I'm trying to understand the Explain API scoring in the elastic documentation: https://www.elastic.co/guide/en/elasticsearch/reference/current/search-explain.html

When I couldn't figure it out on my own simple index with just a couple documents, I tried to reproduce the calculation on the above documentation page.

In the example, it shows a "value" of 1.3862944 with the description: "idf, computed as log(1 + (docCount - docFreq + 0.5) / (docFreq + 0.5))". Under "details" it gives the following values for the fields: docFreq: 1.0, docCount: 5.0

Using the provided docFreq and docCount values, I compute this to be: log(1 + (5.0 - 1.0 + 0.5) / (1.0 + 0.5)) = 0.602 which is not the same as the 1.3862944 in the example.

I can't get any of the values to match up.
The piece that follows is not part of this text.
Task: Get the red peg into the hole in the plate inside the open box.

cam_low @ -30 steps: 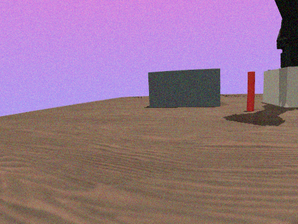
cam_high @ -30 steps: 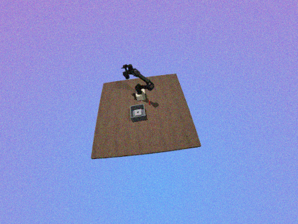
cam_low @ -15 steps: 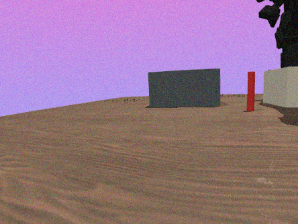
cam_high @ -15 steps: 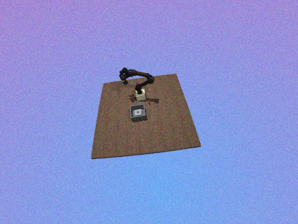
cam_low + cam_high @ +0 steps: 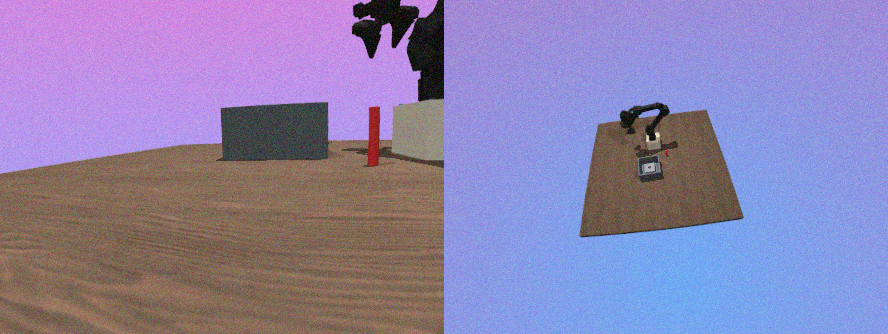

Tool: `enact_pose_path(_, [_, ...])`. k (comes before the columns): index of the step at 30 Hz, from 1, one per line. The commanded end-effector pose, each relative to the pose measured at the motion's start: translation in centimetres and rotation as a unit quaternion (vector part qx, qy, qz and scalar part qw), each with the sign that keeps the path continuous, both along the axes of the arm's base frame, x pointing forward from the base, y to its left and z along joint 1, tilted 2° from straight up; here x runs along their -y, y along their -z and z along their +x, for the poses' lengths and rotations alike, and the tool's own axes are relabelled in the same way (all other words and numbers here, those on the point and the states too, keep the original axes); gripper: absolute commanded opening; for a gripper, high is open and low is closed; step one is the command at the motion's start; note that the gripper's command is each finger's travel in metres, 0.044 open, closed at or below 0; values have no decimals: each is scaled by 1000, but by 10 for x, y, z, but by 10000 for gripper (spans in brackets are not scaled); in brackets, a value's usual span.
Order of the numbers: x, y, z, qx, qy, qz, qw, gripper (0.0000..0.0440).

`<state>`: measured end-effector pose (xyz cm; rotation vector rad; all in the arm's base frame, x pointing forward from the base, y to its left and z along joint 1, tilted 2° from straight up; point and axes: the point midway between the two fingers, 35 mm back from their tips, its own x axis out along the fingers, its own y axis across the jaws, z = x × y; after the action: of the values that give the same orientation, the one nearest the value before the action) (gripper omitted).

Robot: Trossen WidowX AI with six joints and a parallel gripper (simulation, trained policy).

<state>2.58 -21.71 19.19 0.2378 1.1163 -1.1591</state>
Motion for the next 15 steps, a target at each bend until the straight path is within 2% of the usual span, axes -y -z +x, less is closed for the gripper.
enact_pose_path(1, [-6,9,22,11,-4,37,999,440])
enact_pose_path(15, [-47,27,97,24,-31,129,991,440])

Am I reading it incorrectly?

Below is the entire post

GET /twitter/_doc/0/_explain   
{ 
  "query" : {
    "match" : { "message" : "elasticsearch" }
  }
}

This will yield the following result:

{
   "_index": "twitter",
   "_type": "_doc",
   "_id": "0",
   "matched": true,
   "explanation": {
       "value": 1.6943599,
       "description": "weight(message:elasticsearch in 0) [PerFieldSimilarity], result of:",
       "details": [
       {
        "value": 1.6943599,
        "description": "score(doc=0,freq=1.0 = termFreq=1.0\n), product of:",
        "details": [
           {
              "value": 1.3862944,  <== This is the one I am trying
              "description": "idf, computed as log(1 + (docCount - docFreq + 0.5) / (docFreq + 0.5)) from:",
              "details": [
                 {
                    "value": 1.0,
                    "description": "docFreq",
                    "details": []
                 },
                 {
                    "value": 5.0,
                    "description": "docCount",
                    "details": []
                  }
               ]
           },
            {
              "value": 1.2222223,
              "description": "tfNorm, computed as (freq * (k1 + 1)) / (freq + k1 * (1 - b + b * fieldLength / avgFieldLength)) from:",
              "details": [
                 {
                    "value": 1.0,
                    "description": "termFreq=1.0",
                    "details": []
                 },
                 {
                    "value": 1.2,
                    "description": "parameter k1",
                    "details": []
                 },
                 {
                    "value": 0.75,
                    "description": "parameter b",
                    "details": []
                 },
                 {
                    "value": 5.4,
                    "description": "avgFieldLength",
                    "details": []
                 },
                 {
                    "value": 3.0,
                    "description": "fieldLength",
                    "details": []
                 }
              ]
           }
        ]
     }
  ]
}
}

Solution

  • The explanation as always is quite accurate, let me help you to understand those calculations:

    This is the initial formula:

    log(1 + (5.0 - 1.0 + 0.5) / (1.0 + 0.5))
    

    Next step would be:

    log(1 + 4.5 / 1.5)
    

    One more:

    log(4) = ?
    

    and here comes the tricky part. You treat this log as log by the base of 10. However, if you would take a look in the code of Lucene scorer you would find that it's an ln, which would be exactly the 1.386294

    Part of the code:

    public float idf(long docFreq, long numDocs) {
        return (float)(Math.log(numDocs/(double)(docFreq+1)) + 1.0);
      }
    

    where Math.log definition is the following:

    public static double log(double a)
    
    Returns the natural logarithm (base e) of a double value.